In April 2026, a major fire at Viva Energy’s Geelong refinery disrupted fuel production at one of only two remaining oil refineries in Australia. The facility supplies approximately 50 percent of Victoria’s fuel and around 10 percent of national fuel production.
Although no injuries were reported, operations were reduced following the 13 hour blaze. At the same time, global oil markets were already under pressure due to ongoing Middle East conflict.
As a result, rising fuel prices have become more than an energy issue. They are now a workforce planning issue for Australian employers.
Geelong Refinery Disruption And Fuel Supply Risk
Australia currently relies on just two domestic oil refineries. Over the past decade, refinery closures have increased dependence on imported fuel. Consequently, any domestic disruption can create immediate supply strain. Following the Geelong refinery fire, petrol production was the most affected output line. Diesel and jet fuel continued at reduced levels while safety assessments were completed. Industry experts warned that petrol prices in Victoria could rise by up to 20 cents per litre as supply chains adjusted.
Given that Victoria plays a major role in freight and logistics activity, the refinery disruption highlighted how exposed Australia’s fuel supply system remains.

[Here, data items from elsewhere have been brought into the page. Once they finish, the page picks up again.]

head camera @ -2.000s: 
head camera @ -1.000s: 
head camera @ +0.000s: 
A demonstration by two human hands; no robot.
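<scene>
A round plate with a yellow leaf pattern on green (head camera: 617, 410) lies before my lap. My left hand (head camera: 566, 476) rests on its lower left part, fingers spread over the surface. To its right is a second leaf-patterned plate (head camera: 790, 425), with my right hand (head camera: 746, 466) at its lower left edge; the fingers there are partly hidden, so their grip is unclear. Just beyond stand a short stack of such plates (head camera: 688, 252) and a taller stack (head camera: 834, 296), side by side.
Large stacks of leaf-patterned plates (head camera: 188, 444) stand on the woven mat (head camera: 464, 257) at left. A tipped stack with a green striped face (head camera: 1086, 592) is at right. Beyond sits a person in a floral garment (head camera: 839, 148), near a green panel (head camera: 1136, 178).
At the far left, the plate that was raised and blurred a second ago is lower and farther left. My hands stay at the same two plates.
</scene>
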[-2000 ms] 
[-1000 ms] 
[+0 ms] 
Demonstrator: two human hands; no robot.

Rising Fuel Prices And Business Cost Pressure
When fuel prices rise, business costs increase quickly. Transport operators, freight companies, construction firms, delivery services and agricultural producers are directly affected.
Higher fuel costs increase operating expenses across supply chains. In many cases, businesses must either absorb these costs or pass them on to customers. For organisations operating on narrow margins, even a 10 to 20 cent per litre increase can materially impact budgets.
Importantly, rising fuel prices also contribute to broader inflation pressure. This influences wage expectations, labour negotiations and workforce expansion decisions.
Workforce Impact Across Key Sectors
Fuel supply disruptions have indirect but significant effects on the Australian workforce.
First, transport and logistics employers may need to adjust routing, fleet utilisation and rostering models to manage volatility. This can affect overtime allocation and contractor reliance. Second, regional and agricultural businesses that depend heavily on diesel may face tighter labour budgets during seasonal peaks. Third, recruitment strategies may shift. When operating costs increase, businesses often slow hiring, delay expansion or prioritise efficiency over workforce growth.
Therefore, fuel volatility directly influences workforce planning across multiple industries.
Economic Resilience And Strategic Workforce Planning
The April 2026 refinery incident exposed structural vulnerabilities in Australia’s energy infrastructure. With only two operational refineries and heavy reliance on imports, supply disruptions can amplify economic risk.
Although government coordination helped secure additional imports, the event reinforced the importance of proactive risk management.
Employers that incorporate fuel cost modelling into workforce planning are better positioned to manage sudden shocks. Scenario planning, cost forecasting and flexible staffing models are becoming essential tools in 2026.
Fuel Volatility Is A Workforce Risk
The Geelong refinery fire demonstrated how quickly local incidents can affect national economic stability. Rising fuel prices impact transport networks, supply chains and ultimately hiring decisions.
In 2026, fuel supply risk is not just an energy issue. It is a workforce issue. Organisations that actively monitor fuel markets and integrate economic awareness into recruitment strategy will be more resilient in a volatile environment.